The toxicity of at least two of the heavy metals found in the monument—lead and cadmium—is significant. The harmful effects of lead on humans in particular are well known, leading to its removal from water pipes, gasoline, and paint. Lead can affect almost every organ in the body and cause irreversible brain damage. Children and developing fetuses are especially vulnerable to even minute amounts of lead.
According to the Park Service, Teck Cominco, which operates the mine, has taken several steps over the years to reduce the amount of material released during mining operations and transportation. The results of this USGS research are consistent with findings of the 2007 DMTS Fugitive Dust Risk Assessment that was conducted by Teck to evaluate and manage potential environmental issues related to fugitive dust releases.
While Ms. Frankevich was glad to see the latest sampling data, she was concerned about the size of the sample.

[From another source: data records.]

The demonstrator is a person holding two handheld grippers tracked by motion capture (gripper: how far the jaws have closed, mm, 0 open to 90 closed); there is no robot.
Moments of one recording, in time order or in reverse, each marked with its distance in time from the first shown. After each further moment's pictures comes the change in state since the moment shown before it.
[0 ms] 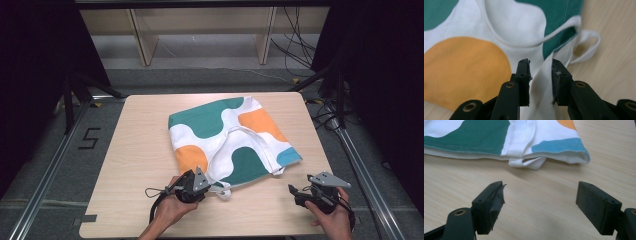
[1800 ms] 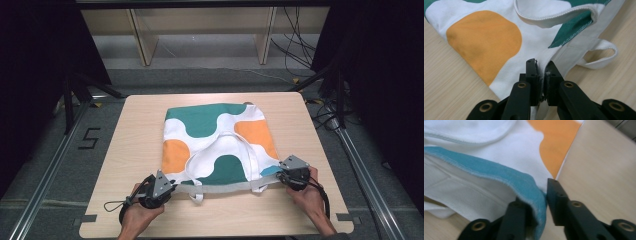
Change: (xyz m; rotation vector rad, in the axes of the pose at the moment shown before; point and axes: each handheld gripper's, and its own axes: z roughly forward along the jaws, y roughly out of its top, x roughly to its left) left arm 0.035 -0.061 -0.053 -0.028 0.137 -0.081; right arm 0.020 0.043 0.062 0.036 -0.073 -0.356
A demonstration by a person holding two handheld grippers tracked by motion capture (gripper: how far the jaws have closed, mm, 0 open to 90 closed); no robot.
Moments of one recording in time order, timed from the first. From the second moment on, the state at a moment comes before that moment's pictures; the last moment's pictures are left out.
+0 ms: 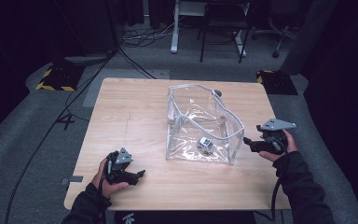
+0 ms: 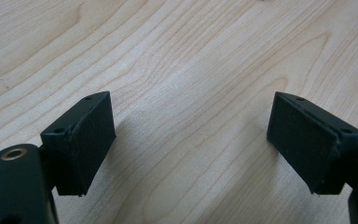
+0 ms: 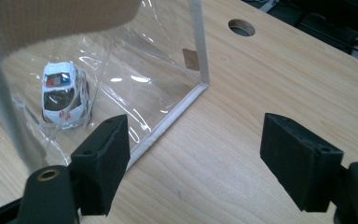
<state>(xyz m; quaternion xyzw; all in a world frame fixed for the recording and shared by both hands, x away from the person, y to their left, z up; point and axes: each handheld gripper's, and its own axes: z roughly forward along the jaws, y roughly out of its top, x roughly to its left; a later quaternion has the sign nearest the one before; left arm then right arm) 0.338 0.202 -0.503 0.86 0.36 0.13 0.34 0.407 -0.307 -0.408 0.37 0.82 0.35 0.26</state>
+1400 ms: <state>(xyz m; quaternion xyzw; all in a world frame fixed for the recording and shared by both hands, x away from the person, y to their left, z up) 0.338 0.202 -0.503 0.86 0.36 0.13 0.34 0.374 -0.323 -0.470 0.36 0.84 0.32 0.24</state>
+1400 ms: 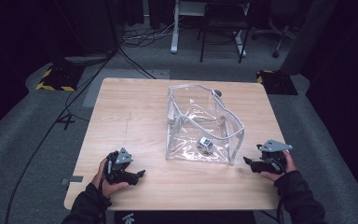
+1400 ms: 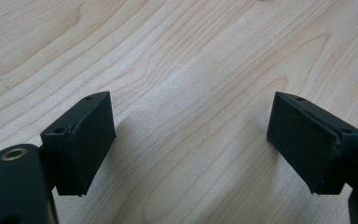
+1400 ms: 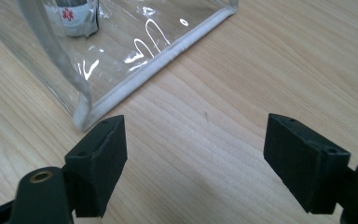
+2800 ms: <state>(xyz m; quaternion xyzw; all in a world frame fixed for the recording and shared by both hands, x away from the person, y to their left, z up) 0.339 0.202 -0.503 0.85 0.37 0.13 0.34 0.334 -0.360 -0.503 0.40 0.82 0.36 0.19</state>
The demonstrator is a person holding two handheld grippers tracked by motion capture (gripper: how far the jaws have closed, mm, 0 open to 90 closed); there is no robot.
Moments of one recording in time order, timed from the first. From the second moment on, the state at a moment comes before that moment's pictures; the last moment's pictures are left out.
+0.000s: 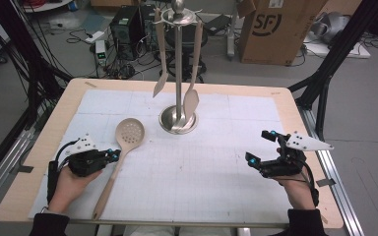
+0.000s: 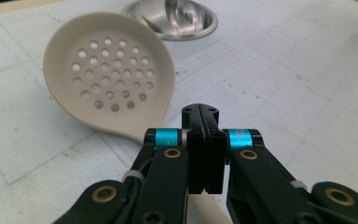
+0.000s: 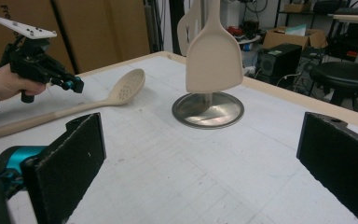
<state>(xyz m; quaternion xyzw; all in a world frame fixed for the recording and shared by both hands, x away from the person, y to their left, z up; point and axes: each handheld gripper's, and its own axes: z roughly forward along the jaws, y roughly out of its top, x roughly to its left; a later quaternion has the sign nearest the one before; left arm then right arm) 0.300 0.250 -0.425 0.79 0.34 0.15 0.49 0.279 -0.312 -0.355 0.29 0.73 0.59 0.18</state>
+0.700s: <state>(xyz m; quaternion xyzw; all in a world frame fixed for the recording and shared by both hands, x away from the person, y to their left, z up) 0.301 0.261 -0.445 0.80 0.36 0.12 0.46 0.283 -0.310 -0.359 0.29 0.73 0.59 0.18</state>
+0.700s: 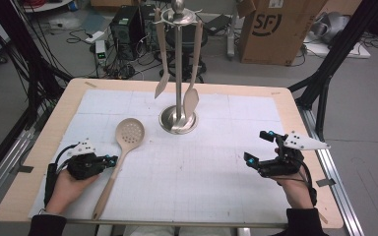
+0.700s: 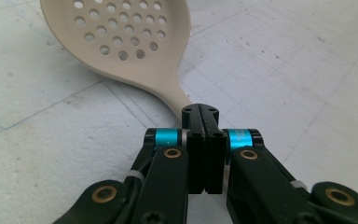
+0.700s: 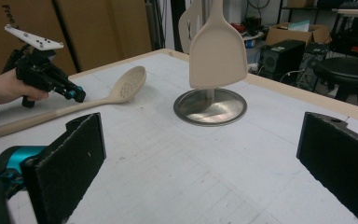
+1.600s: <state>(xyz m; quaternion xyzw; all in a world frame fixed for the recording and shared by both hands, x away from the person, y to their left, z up) 0.278 0.261 -0.450 0.81 0.38 0.12 0.43 0.288 -0.304 -0.360 0.29 0.73 0.59 0.17</state>
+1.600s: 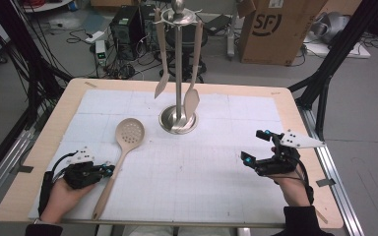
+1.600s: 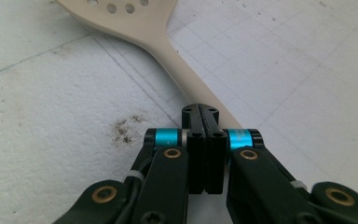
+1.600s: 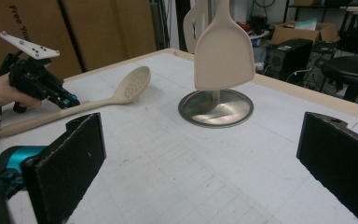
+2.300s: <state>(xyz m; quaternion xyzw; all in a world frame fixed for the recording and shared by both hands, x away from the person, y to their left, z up) 0.272 0.233 -0.448 0.83 0.36 0.11 0.42 0.288 -0.302 -0.361 0.29 0.73 0.59 0.17</state>
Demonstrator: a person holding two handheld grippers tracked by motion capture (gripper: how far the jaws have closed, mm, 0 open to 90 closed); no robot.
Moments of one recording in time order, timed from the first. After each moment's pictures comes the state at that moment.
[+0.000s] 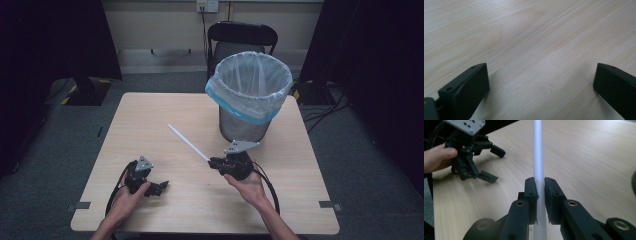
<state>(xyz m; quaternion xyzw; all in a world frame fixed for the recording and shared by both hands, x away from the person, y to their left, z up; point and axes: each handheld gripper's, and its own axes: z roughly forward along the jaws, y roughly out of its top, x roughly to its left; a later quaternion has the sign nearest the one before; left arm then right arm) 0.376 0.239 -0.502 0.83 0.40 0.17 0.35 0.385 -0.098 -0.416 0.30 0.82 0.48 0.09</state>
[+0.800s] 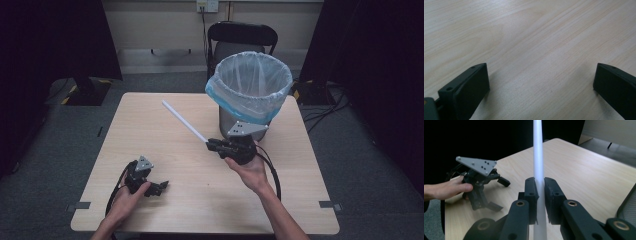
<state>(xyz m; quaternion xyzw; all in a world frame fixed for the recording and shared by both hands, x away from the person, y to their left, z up) 0.376 0.239 -0.502 0.83 0.40 0.17 0.35 0.395 -0.098 -0.354 0.26 0.79 0.53 0.12</state>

"It's reassuring and lends credence to both this report and Teck's risk assessment that the results are similar, although it is disappointing that the sample size for this study is so small. However the fact that the results are sub-lethal doesn't mean there are no effects or no problems at all," she says. "I wonder what effect this will have on the offspring of the voles and birds? If a human had lead levels in their blood and liver 20 times greater than normal that would be cause for great concern.
"Continued monitoring is warranted. Most important is that Teck Cominco continues with their efforts to contain fugitive dust and eliminate heavy metal contamination of Cape Krusenstern and the surrounding area," she adds. "NPCA strongly advocates construction of a slurry pipeline or year-round truck washes as evaluated in the recent SEIS (supplemental environmental impact statement).